Excerpts from a dataset:
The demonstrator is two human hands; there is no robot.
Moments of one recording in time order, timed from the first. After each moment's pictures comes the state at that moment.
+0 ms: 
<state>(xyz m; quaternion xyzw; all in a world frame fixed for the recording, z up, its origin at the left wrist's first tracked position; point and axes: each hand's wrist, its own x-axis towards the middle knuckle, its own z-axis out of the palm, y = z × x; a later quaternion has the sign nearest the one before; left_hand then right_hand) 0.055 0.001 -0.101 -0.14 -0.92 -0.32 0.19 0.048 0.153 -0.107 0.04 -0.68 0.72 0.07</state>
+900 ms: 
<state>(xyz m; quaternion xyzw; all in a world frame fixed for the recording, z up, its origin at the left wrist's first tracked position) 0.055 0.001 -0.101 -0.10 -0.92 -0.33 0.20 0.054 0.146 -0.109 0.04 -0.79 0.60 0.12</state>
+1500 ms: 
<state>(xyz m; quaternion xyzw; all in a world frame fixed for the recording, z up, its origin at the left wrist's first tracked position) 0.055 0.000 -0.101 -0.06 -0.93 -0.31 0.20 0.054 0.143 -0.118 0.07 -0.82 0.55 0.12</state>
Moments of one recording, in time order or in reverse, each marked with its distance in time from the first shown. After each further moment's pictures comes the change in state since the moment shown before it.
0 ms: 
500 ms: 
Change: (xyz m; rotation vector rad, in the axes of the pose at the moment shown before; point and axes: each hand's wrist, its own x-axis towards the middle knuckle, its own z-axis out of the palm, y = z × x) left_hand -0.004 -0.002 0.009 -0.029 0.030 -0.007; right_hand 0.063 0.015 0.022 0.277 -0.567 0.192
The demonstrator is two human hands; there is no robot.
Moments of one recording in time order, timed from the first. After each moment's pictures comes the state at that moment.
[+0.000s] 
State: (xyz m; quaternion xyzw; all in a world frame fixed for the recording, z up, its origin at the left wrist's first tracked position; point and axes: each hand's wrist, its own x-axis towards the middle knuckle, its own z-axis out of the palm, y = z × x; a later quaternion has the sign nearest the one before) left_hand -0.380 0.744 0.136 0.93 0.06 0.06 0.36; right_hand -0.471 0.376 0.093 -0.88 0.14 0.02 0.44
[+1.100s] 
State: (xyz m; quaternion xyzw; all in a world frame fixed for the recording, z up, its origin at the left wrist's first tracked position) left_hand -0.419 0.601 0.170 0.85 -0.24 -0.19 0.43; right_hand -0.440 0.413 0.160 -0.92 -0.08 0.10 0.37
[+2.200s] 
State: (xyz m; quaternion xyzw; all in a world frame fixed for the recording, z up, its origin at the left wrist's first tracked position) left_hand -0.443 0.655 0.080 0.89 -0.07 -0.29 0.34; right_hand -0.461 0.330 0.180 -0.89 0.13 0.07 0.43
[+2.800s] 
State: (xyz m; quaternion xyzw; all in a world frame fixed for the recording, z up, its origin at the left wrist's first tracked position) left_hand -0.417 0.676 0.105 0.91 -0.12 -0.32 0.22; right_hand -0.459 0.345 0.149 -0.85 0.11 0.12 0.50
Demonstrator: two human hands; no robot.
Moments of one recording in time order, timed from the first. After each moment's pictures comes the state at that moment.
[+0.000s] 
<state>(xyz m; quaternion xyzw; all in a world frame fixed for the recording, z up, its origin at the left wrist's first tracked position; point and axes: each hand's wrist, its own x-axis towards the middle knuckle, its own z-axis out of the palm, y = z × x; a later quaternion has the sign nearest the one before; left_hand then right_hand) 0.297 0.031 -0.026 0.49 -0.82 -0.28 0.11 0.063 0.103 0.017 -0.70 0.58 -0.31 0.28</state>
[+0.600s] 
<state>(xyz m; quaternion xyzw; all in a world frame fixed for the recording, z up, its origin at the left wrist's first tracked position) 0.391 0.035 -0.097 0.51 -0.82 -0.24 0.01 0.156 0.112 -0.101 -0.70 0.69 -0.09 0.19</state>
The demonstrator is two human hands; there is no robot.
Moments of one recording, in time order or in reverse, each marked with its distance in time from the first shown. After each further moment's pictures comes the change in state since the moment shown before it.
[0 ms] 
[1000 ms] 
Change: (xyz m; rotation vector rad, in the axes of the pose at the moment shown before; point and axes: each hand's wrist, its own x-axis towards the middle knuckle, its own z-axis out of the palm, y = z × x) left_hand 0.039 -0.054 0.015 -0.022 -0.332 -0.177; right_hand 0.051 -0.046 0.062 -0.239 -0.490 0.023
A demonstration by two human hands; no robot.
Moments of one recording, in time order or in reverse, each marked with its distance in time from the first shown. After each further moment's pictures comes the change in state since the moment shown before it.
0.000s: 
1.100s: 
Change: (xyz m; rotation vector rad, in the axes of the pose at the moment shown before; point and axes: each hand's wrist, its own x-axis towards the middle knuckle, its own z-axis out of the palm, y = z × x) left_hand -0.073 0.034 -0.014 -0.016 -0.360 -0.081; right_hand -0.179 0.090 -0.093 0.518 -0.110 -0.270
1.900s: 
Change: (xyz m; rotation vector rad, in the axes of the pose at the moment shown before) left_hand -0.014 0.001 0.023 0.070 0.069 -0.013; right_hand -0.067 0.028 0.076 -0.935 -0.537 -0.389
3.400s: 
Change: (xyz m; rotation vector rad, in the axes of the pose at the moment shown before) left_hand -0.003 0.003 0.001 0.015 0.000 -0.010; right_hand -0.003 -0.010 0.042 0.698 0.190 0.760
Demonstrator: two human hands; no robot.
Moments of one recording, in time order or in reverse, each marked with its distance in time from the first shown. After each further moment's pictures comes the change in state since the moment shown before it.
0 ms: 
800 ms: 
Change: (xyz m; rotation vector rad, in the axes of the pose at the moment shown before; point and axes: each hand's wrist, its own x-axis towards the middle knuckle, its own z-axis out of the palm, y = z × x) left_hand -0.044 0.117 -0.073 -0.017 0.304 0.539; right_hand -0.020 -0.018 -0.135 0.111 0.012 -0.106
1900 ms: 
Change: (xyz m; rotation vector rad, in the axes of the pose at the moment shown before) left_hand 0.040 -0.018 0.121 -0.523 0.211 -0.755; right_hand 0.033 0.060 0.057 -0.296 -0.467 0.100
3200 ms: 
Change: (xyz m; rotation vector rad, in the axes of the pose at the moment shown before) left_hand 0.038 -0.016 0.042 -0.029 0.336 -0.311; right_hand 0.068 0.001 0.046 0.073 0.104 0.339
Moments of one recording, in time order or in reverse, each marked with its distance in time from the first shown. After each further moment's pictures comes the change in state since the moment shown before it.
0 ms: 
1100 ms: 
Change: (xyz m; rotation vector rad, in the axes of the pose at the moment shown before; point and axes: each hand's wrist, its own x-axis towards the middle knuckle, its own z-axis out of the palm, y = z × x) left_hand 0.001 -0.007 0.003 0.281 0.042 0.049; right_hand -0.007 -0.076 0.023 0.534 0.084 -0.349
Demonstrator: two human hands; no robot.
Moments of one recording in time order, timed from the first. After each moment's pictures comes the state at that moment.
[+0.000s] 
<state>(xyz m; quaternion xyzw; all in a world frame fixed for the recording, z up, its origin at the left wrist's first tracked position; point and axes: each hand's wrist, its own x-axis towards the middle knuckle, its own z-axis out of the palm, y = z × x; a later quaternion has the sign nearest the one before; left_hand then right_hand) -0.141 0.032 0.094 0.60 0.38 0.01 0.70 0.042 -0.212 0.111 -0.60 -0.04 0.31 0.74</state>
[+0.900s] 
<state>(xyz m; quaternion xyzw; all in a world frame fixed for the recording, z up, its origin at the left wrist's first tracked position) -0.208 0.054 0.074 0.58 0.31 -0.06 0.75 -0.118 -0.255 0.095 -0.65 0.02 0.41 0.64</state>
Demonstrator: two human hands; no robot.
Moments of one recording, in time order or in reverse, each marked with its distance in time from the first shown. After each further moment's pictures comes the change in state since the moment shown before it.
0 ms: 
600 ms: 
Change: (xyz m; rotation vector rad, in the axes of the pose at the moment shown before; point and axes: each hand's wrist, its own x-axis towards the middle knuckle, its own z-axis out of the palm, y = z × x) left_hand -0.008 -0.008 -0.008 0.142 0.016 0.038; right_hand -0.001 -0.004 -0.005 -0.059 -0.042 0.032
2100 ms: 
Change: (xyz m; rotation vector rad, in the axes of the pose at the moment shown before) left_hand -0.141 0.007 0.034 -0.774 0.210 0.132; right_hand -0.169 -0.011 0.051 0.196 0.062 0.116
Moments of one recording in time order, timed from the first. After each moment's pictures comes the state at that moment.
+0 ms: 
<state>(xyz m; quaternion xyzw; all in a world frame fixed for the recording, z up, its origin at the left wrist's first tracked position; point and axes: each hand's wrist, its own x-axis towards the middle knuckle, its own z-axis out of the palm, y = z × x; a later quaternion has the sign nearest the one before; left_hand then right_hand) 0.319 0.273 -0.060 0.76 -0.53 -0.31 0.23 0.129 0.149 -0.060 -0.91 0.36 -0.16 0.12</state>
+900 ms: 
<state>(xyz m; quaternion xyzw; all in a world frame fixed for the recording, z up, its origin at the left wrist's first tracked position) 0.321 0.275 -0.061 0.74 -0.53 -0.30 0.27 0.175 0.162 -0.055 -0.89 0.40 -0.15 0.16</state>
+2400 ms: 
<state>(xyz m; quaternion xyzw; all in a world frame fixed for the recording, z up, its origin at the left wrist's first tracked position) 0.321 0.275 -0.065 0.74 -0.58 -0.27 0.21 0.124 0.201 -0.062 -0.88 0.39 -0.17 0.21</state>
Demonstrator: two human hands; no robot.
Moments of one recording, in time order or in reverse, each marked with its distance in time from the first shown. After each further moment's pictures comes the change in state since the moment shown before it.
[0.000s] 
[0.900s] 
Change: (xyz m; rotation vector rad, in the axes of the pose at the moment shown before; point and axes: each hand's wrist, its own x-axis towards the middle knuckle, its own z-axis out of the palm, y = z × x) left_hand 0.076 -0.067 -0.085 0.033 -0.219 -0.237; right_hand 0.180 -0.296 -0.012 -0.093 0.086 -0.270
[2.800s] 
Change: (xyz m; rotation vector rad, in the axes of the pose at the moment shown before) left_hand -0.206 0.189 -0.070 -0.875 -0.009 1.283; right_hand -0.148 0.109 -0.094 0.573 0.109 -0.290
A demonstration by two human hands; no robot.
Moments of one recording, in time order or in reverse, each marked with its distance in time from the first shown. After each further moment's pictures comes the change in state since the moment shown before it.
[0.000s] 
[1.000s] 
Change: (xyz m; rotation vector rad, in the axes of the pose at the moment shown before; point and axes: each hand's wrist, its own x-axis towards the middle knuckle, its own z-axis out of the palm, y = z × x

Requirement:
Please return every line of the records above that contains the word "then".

Answer to this task:
<state>(xyz m; quaternion xyzw; all in a world frame fixed for the recording, z up, its origin at the left wrist's first tracked position; point and axes: each hand's wrist, its own x-axis towards the middle knuckle, its own z-axis out of the palm, y = z × x; a later quaternion has the sign nearest the one before; left_hand then right_hand) 0.055 0.001 -0.101 -0.14 -0.92 -0.32 0.19 0.048 0.153 -0.107 0.04 -0.68 0.72 0.07</state>
<state>(xyz m; quaternion xyzw; all in a world frame fixed for the recording, z up, its origin at the left wrist's first tracked position; point and axes: each hand's wrist, its own x-axis towards the middle knuckle, its own z-axis out of the palm, y = z × x; a later quaternion has the sign nearest the one before; left_hand then right_hand) 0.297 0.031 -0.026 0.49 -0.82 -0.28 0.11 0.063 0.103 0.017 -0.70 0.58 -0.31 0.28</state>
<state>(xyz m; quaternion xyzw; all in a world frame fixed for the recording, z up, its origin at the left wrist's first tracked position; point and axes: each hand's wrist, its own x-axis towards the middle knuckle, its own z-axis out of the palm, y = z × x; a later quaternion has the sign nearest the one before; left_hand then right_hand) -0.141 0.032 0.094 0.60 0.38 0.01 0.70 0.042 -0.212 0.111 -0.60 -0.04 0.31 0.74</state>
<state>(xyz m; quaternion xyzw; all in a world frame fixed for the recording, z up, its origin at the left wrist's first tracked position; point and axes: each hand's wrist, its own x-axis towards the middle knuckle, its own z-axis out of the palm, y = z × x; a later quaternion has the sign nearest the one before; left_hand then right_hand) 0.319 0.273 -0.060 0.76 -0.53 -0.31 0.23 0.129 0.149 -0.060 -0.91 0.36 -0.16 0.12</state>

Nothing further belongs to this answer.